Saved data entries:
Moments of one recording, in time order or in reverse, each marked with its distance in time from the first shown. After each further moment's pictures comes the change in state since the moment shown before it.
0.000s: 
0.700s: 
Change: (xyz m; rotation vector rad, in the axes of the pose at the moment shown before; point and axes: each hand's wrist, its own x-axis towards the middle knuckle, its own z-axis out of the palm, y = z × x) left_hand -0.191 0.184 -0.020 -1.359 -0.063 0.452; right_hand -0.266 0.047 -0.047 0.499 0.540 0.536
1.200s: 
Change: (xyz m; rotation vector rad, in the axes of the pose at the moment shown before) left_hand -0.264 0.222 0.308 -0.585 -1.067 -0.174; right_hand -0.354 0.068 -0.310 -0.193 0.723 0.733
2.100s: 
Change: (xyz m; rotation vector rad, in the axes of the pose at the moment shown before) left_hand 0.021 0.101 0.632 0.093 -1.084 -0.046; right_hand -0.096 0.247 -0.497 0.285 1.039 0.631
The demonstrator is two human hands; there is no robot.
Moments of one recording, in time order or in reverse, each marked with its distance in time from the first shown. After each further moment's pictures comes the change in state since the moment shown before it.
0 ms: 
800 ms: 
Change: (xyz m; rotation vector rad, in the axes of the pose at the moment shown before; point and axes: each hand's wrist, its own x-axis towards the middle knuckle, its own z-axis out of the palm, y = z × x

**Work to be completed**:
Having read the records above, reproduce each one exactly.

**Response for this exercise**:
Moments of one recording, in time order or in reverse, each marked with its distance in time from the first shown. After each further moment's pictures comes the change in state since the moment shown before it.
0.000s: 
0.700s: 
Change: (xyz m; rotation vector rad, in the axes of the pose at the moment shown before; point and axes: each hand's wrist, its own x-axis towards the middle knuckle, its own z-axis out of the palm, y = z × x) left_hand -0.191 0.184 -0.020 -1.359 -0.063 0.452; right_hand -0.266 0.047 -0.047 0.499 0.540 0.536
1.200s: 
Change: (xyz m; rotation vector rad, in the axes of the pose at the moment shown before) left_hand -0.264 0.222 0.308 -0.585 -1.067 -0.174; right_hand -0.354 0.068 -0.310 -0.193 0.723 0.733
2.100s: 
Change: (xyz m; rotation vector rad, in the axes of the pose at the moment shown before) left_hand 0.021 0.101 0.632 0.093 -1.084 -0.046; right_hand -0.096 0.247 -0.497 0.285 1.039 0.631
The demonstrator is two human hands; there is no robot.
Moments of one recording, in time order or in reverse, each marked with its distance in time from the first shown. After each further moment's pictures comes the change in state since the moment shown before it.
0 ms: 
800 ms: 
Change: (xyz m; rotation vector rad, in the axes of the pose at the moment shown before; point and axes: each hand's wrist, its own x-axis towards the middle knuckle, its own z-axis out of the palm, y = z × x

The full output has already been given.